A. Galactic pulsar population: The researcher published a paper on 'Pulsar Binary Birthrates with Spin-Opening Angle Correlations'' with her collaborator Richard O'Shaughnessy (Penn State University, United States (US); currently affiliated to the University of Wisconsin-Milwaukee). Pulsars are strongly magnetised fast spinning neutron stars. The main advantage of using known pulsar binaries is that one can calculate galactic birthrates of neutron star binaries based on observations, which are considered to be more reliable than theoretical estimates. Considering five pulsar-neutron star and four pulsar-white dwarf binaries known in the galactic disk, the Researcher and her collaborator calculated probability density functions of the pulsar beaming fractions and updated the galactic birthrates of pulsar binaries based on the best observational constraints. Currently, no black hole binaries are known. This work can applied to pulsar-black hole binaries, when observations are available in the future.

B. GRB phenomenology: Gamma-ray bursts (GRBs), strongly collimated gamma-ray emission that lasts only seconds to minutes, are another important GW source that can be detectable on the ground. A canonical GRB model involves an accretion disc around a compact object (e.g. black hole). Recent observations made by the US Swift satellite revealed that more than 30 % of GRBs show flares in X-rays about 100-1000 seconds after the prompt gamma-ray emission The researcher modelled a GRB model that can explain the observed X-ray flares in collaboration with Melvyn B. Davies (Lund, the project's coordinator), Ross Church (Lund), and Andrew Levan (Warwick). If a supernova explosion occurred in a tight orbit, some of the mass ejected from a new-born compact object may remain bound to the system. Depending on model assumptions, the researcher and her collaborators found that it is possible to form a fall back disc around the compact object(s) in the binary, which can power the X-ray flares on the timescales that are consistent with observations.
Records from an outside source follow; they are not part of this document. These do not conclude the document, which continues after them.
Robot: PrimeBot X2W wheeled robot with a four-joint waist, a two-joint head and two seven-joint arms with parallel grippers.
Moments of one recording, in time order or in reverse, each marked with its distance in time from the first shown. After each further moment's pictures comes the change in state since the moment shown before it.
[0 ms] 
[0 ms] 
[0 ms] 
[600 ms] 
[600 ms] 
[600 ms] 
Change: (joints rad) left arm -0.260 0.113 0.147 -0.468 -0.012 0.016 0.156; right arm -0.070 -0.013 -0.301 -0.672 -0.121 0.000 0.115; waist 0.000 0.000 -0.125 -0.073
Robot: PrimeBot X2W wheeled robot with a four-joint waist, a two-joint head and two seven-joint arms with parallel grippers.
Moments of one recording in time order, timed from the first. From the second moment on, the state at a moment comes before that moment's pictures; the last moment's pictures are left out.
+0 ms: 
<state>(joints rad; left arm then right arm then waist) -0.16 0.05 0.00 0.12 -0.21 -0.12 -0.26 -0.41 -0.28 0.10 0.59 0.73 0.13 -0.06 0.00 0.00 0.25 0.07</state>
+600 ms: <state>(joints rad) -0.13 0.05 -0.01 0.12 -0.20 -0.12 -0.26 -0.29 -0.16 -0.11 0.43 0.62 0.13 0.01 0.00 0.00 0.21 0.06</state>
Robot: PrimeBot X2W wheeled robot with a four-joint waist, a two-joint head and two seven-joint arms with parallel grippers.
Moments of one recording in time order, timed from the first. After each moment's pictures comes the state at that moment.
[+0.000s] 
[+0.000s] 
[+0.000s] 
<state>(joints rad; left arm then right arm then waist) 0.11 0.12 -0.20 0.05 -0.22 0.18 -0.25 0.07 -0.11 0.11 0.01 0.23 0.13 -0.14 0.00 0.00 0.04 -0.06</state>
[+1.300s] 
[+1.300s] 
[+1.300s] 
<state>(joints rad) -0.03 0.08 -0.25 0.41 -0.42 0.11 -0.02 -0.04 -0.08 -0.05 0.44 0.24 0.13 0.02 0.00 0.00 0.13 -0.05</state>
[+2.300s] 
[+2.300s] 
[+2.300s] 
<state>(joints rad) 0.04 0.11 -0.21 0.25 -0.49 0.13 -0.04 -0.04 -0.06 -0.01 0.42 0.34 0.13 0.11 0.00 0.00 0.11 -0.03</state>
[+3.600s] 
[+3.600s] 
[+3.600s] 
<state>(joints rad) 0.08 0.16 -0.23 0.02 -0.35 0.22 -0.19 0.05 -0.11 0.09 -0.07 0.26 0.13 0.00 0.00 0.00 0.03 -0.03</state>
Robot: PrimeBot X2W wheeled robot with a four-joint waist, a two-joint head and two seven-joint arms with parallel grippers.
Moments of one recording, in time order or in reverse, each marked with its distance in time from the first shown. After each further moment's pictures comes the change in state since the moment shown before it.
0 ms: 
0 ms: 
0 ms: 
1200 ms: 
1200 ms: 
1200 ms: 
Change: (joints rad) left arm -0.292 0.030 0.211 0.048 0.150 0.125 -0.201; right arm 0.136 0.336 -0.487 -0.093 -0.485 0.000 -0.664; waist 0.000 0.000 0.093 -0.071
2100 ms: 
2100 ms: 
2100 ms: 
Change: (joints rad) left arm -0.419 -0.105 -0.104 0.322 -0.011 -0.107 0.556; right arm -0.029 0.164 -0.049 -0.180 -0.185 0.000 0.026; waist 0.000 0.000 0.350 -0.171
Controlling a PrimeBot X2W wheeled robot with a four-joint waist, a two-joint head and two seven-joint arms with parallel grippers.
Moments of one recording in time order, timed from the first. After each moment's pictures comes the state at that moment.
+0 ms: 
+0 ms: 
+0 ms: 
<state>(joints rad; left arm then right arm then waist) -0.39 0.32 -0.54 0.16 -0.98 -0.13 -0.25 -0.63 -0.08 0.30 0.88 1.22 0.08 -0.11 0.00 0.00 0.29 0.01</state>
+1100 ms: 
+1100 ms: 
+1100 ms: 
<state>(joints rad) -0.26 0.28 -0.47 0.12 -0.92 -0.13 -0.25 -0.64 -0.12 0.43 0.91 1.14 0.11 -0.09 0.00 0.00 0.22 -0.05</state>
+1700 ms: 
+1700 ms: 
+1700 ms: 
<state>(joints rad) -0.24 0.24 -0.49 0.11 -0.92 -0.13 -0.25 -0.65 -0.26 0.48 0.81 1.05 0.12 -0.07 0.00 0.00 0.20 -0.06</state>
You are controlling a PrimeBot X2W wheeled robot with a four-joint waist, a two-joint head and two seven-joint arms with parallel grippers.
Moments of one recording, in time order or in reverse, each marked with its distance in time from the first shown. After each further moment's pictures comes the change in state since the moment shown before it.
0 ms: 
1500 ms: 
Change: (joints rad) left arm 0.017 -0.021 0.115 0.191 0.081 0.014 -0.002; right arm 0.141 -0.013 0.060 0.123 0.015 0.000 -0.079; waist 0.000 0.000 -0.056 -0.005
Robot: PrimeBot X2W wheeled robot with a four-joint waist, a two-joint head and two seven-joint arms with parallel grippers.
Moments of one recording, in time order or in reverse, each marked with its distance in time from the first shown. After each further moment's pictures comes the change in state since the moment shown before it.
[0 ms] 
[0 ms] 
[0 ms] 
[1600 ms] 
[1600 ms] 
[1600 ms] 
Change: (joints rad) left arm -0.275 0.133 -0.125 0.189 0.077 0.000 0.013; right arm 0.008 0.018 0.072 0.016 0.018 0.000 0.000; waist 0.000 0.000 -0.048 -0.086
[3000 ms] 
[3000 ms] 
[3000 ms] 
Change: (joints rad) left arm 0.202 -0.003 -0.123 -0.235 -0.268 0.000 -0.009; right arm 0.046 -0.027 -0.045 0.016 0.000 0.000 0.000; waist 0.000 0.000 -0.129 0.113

C. Compact binaries and GW detection: The researcher's work on galactic pulsar binaries was included in the recent paper by the LIGO scientific collaboration (LSC) and Virgo collaboration, 'Predictions for the rates of compact binary coalescences observable by ground-based gravitational-wave detectors'. This paper presents a up-to-date, comprehensive summary of the detection rates predicted by both empirical and theoretical models for all types of compact binaries that can be detectable by ground-based GW detectors (e.g. pulsar binaries and black hole binaries).